Task item: Output all the entries below. Each must match exactly.

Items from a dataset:
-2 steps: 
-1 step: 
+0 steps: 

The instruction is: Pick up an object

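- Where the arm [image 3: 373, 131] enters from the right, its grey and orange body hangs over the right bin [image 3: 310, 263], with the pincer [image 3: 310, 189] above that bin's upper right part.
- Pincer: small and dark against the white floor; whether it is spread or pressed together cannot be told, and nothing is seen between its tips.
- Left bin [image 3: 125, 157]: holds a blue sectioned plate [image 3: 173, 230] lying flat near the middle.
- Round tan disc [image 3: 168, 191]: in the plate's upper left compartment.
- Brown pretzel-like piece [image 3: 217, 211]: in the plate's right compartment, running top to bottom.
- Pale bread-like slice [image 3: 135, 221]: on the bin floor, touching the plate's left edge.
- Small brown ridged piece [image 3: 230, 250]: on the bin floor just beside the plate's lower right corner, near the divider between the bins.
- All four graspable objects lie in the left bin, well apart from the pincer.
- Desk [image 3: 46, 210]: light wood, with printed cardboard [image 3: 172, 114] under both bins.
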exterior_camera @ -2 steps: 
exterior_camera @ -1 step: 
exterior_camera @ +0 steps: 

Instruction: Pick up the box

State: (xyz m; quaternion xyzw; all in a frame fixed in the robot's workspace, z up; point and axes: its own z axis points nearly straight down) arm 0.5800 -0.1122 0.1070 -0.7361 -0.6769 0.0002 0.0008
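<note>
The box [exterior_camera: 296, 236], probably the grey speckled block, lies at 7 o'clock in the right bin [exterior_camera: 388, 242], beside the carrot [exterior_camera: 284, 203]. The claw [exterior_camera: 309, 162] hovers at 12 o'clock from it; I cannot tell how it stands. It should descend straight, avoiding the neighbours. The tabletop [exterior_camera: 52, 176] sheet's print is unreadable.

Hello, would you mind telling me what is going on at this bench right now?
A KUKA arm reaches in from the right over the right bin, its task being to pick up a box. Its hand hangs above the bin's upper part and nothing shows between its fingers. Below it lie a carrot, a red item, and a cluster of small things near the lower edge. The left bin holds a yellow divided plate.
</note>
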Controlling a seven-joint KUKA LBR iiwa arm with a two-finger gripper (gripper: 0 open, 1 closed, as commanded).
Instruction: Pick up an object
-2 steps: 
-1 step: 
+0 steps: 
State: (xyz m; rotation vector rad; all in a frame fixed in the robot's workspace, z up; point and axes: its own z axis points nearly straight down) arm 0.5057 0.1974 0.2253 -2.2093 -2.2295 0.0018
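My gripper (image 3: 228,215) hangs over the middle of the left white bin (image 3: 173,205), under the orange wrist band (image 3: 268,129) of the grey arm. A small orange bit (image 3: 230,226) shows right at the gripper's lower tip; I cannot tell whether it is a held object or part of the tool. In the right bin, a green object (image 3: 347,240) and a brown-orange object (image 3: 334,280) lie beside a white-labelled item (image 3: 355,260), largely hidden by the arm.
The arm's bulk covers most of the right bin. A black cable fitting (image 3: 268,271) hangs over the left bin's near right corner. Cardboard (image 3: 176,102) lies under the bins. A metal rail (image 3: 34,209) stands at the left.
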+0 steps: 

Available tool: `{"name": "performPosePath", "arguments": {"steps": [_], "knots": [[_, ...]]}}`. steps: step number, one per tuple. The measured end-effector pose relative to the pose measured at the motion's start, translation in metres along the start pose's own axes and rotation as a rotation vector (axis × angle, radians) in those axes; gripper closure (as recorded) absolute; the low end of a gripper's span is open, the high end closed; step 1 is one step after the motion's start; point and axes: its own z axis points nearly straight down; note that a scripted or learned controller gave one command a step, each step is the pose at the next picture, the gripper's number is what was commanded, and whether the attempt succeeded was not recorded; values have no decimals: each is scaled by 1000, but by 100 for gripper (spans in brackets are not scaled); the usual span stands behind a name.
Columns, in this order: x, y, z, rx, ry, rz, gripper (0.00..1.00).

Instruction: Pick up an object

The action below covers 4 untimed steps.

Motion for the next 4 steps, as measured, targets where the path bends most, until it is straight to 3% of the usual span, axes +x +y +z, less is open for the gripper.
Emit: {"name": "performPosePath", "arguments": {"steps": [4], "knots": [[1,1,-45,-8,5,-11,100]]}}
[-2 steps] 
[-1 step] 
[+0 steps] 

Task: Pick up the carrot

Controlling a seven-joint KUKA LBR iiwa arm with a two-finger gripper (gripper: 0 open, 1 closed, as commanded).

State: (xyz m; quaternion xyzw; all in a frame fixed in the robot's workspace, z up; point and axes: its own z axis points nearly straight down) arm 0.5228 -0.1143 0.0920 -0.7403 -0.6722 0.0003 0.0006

Task answer:
-2 steps: 
-1 step: 
+0 steps: 

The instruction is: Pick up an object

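- Where the arm [image 3: 373, 131] enters from the right, its grey and orange body hangs over the right bin [image 3: 310, 263], with the pincer [image 3: 310, 189] above that bin's upper right part.
- Pincer: small and dark against the white floor; whether it is spread or pressed together cannot be told, and nothing is seen between its tips.
- Left bin [image 3: 125, 157]: holds a blue sectioned plate [image 3: 173, 230] lying flat near the middle.
- Round tan disc [image 3: 168, 191]: in the plate's upper left compartment.
- Brown pretzel-like piece [image 3: 217, 211]: in the plate's right compartment, running top to bottom.
- Pale bread-like slice [image 3: 135, 221]: on the bin floor, touching the plate's left edge.
- Small brown ridged piece [image 3: 230, 250]: on the bin floor just beside the plate's lower right corner, near the divider between the bins.
- All four graspable objects lie in the left bin, well apart from the pincer.
- Desk [image 3: 46, 210]: light wood, with printed cardboard [image 3: 172, 114] under both bins.
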exterior_camera @ -2 steps: 
exterior_camera @ -1 step: 
exterior_camera @ +0 steps: 

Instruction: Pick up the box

State: (xyz m; quaternion xyzw; all in a frame fixed in the robot's workspace, z up; point and axes: its own z axis points nearly straight down) arm 0.5800 -0.1122 0.1070 -0.7361 -0.6769 0.0002 0.0008
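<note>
The box [exterior_camera: 296, 236], probably the grey speckled block, lies at 7 o'clock in the right bin [exterior_camera: 388, 242], beside the carrot [exterior_camera: 284, 203]. The claw [exterior_camera: 309, 162] hovers at 12 o'clock from it; I cannot tell how it stands. It should descend straight, avoiding the neighbours. The tabletop [exterior_camera: 52, 176] sheet's print is unreadable.

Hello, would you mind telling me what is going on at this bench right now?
A KUKA arm reaches in from the right over the right bin, its task being to pick up a box. Its hand hangs above the bin's upper part and nothing shows between its fingers. Below it lie a carrot, a red item, and a cluster of small things near the lower edge. The left bin holds a yellow divided plate.
</note>
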Controlling a seven-joint KUKA LBR iiwa arm with a two-finger gripper (gripper: 0 open, 1 closed, as commanded).
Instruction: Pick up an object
-2 steps: 
-1 step: 
+0 steps: 
State: (xyz m; rotation vector rad; all in a frame fixed in the robot's workspace, z up; point and axes: its own z axis points nearly straight down) arm 0.5057 0.1974 0.2253 -2.2093 -2.2295 0.0018
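My gripper (image 3: 228,215) hangs over the middle of the left white bin (image 3: 173,205), under the orange wrist band (image 3: 268,129) of the grey arm. A small orange bit (image 3: 230,226) shows right at the gripper's lower tip; I cannot tell whether it is a held object or part of the tool. In the right bin, a green object (image 3: 347,240) and a brown-orange object (image 3: 334,280) lie beside a white-labelled item (image 3: 355,260), largely hidden by the arm.
The arm's bulk covers most of the right bin. A black cable fitting (image 3: 268,271) hangs over the left bin's near right corner. Cardboard (image 3: 176,102) lies under the bins. A metal rail (image 3: 34,209) stands at the left.
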+0 steps: 

Available tool: `{"name": "performPosePath", "arguments": {"steps": [_], "knots": [[_, ...]]}}`. steps: step number, one per tuple. The measured end-effector pose relative to the pose measured at the motion's start, translation in metres along the start pose's own axes and rotation as a rotation vector (axis × angle, radians) in those axes; gripper closure (as recorded) absolute; the low end of a gripper's span is open, the high end closed; step 1 is one step after the motion's start; point and axes: its own z axis points nearly straight down; note that a scripted or learned controller gave one command a step, each step is the pose at the next picture, the gripper's number is what was commanded, and whether the attempt succeeded was not recorded; values have no decimals: each is scaled by 1000, but by 100 for gripper (spans in brackets are not scaled); the usual span stands behind a name.
Columns, in this order: x, y, z, rx, ry, rz, gripper (0.00..1.00).

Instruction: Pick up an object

The action below covers 4 untimed steps.

Motion for the next 4 steps, as measured, targets where the path bends most, until it is straight to 3% of the usual span, axes +x +y +z, less is open for the gripper.
Emit: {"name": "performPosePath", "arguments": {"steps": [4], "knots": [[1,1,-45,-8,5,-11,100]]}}
[-2 steps] 
[-1 step] 
[+0 steps] 

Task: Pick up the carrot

Controlling a seven-joint KUKA LBR iiwa arm with a two-finger gripper (gripper: 0 open, 1 closed, as commanded).

State: (xyz m; quaternion xyzw; all in a frame fixed in the robot's workspace, z up; point and axes: its own z axis points nearly straight down) arm 0.5228 -0.1143 0.0920 -0.7403 -0.6722 0.0003 0.0006

Nothing else belongs to this answer.